The fact of the matter is that ever since the betrayal of the Irish revolution, the ruling class has leaned on the Catholic Church for political support, surrendering hundreds of thousands of women and children in the process. 

It wasn’t by accident that the Church came to dominate over 90% of primary schools in the country. Likewise access to abortion, contraception, divorce and marriage equality were denied by the Irish state acting at the behest of the Church.

These reactionary ministers who facilitated the Church’s rule are not some lingering shadow of the past, they are the very concrete bodies sitting in the Dáil today. All of the noise being made about this report is only a hypocritical cover for our ruling class’ own complicity.

Both Simon Harris and Micheál Martin, in line with their parties, were for example opposed to abortion. In fact, the 8th amendment (which prohibited it) was proposed by Fianna Fáil in the 80s and, thanks to lobbying by the Church, was implemented under a Fine Gael government. They were happy to bend the knee and serve the Church until the growing hatred of the workers and youth meant it was no longer politically viable to do so in the open.

While they talk about accountability and justice for the victims, it is really the last thing they care about. Minister for Education Norma Foley has ‘convened a high-level group which will progress the work that is needed to establish a commission to investigate how to go forward with redress.’ 

In plain English, they will do the bare minimum and try to brush this story under the rug.

Smash Capitalism!

What a sick joke the ruling class have been willing to play on the Church’s victims. But what else should we expect from them at this point? 

This government has overseen skyrocketing levels of homelessness, affecting over 4,000 children. On top of this, 230,000 children suffer from material deprivation. Levels of violence against women have been rising while social services are being slashed. Can a government with this track record be expected to deliver anything more than hollow words when it comes to protecting women and children?

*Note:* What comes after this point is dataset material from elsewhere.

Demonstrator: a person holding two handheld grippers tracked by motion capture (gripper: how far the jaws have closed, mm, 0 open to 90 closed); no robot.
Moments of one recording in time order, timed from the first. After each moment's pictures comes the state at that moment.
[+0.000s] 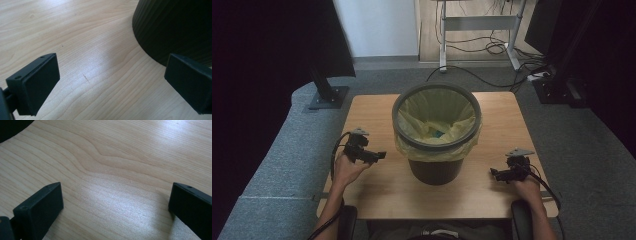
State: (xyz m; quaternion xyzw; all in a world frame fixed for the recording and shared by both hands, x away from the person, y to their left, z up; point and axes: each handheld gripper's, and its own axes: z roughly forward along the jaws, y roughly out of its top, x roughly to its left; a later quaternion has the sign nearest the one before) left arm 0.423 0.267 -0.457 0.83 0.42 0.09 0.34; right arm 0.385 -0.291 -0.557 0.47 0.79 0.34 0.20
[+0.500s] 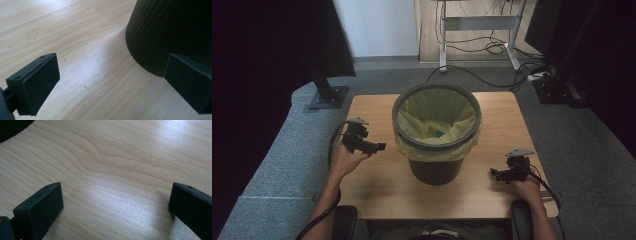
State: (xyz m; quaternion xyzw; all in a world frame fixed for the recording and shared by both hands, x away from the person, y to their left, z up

Of course not! They allow this horrible exploitation of the most vulnerable in society for the exact same reason they allow the abuses of the Church: they are the loyal servants of capitalism.

It is the very nature of the capitalist state, not the policy of this or that government, that is the problem. On areas like education and healthcare, the Church and the Irish State are completely interwoven together. Those on the left who foster illusions that separation can be achieved by reformist means and on a capitalist basis are only playing into the hands of the ruling class, which is only too happy to diffuse the outrage into a myriad of commissions and shallow promises for future changes. 

The bible of all things explains this clearly:

“No man can serve two masters; for either he will hate the one and love the other, or else he will hold to the one and despise the other. Ye cannot serve God and mammon.”

The real divide in society is between the capitalists, with the support of the Church and the State, on one side and the workers on the other. Any sort of tinkering around with the capitalist state to make it kinder to workers is to try and serve two masters at once. 

In order to sweep away the barbaric legacy of the Church, a socialist revolution is necessary to completely overthrow capitalism and replace it with the rule of the working class.